Records drawn from a dataset
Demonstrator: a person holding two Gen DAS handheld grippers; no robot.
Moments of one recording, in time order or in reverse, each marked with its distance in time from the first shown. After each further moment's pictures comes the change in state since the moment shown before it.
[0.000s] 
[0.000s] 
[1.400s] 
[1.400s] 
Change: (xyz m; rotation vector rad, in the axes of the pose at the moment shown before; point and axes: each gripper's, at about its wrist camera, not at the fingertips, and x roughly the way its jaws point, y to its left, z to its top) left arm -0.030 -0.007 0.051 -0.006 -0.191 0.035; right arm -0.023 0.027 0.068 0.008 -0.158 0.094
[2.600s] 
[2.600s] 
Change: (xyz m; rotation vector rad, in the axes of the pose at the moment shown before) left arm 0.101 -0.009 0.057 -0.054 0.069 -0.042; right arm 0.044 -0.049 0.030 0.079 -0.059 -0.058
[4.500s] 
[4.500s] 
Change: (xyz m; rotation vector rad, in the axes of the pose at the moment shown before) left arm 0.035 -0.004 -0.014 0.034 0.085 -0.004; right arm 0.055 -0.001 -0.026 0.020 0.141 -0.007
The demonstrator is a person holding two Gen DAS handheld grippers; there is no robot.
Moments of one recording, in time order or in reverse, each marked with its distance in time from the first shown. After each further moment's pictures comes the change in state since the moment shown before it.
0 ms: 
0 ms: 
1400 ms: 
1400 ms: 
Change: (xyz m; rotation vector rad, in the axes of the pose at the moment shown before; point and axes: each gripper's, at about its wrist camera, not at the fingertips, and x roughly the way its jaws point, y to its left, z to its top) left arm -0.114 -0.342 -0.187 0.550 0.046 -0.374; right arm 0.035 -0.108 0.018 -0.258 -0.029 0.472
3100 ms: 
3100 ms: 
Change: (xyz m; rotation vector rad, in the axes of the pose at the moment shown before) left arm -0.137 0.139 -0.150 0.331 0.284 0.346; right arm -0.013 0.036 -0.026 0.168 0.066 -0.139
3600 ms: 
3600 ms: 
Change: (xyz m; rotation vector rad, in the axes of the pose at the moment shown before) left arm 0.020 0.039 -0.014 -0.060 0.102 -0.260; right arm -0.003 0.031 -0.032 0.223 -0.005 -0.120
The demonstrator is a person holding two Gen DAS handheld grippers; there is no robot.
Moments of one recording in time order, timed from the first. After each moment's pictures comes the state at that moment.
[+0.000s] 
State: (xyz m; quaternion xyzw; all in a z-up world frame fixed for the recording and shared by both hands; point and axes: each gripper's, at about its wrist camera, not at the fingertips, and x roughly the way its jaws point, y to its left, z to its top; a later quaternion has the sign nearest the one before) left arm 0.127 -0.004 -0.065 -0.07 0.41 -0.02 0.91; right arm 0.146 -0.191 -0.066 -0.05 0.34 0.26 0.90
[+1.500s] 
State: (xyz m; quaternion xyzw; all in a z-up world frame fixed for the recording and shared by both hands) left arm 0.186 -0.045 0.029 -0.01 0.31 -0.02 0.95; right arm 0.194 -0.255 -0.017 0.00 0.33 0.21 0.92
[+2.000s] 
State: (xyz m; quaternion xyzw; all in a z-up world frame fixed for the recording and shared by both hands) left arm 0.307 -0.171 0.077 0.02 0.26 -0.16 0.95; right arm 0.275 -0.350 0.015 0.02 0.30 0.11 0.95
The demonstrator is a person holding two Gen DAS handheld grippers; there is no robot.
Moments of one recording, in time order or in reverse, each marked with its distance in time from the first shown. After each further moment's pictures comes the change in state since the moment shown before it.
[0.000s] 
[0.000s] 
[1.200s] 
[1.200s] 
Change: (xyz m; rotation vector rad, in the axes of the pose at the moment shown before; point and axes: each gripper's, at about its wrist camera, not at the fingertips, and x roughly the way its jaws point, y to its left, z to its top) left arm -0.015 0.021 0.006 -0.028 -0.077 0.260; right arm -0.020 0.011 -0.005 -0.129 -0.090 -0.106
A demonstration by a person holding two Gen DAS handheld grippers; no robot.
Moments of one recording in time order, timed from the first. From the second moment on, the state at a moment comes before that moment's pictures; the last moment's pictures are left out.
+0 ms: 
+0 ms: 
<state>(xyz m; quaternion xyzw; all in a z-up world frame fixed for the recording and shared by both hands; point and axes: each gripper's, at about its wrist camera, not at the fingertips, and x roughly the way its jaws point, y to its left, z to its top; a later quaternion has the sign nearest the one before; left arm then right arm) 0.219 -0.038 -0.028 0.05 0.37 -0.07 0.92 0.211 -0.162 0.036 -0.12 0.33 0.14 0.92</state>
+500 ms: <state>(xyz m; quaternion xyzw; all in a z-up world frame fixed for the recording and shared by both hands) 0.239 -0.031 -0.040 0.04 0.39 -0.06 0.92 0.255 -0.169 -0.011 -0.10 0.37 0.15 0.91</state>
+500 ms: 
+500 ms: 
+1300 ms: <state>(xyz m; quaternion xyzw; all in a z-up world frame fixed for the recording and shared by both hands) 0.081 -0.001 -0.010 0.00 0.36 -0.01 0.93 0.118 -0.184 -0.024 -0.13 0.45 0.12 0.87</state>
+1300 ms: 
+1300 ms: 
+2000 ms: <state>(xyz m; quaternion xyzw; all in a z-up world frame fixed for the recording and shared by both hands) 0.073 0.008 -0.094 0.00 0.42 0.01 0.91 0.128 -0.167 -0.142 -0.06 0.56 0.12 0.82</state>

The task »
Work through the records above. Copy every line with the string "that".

Solution below »
Moments of one recording in time order, timed from the first. After each moment's pictures comes the state at that moment.
Moments of one recording in time order, timed from the first. From the second moment on, the state at a moment comes before that moment's pictures; the last moment's pictures are left out.

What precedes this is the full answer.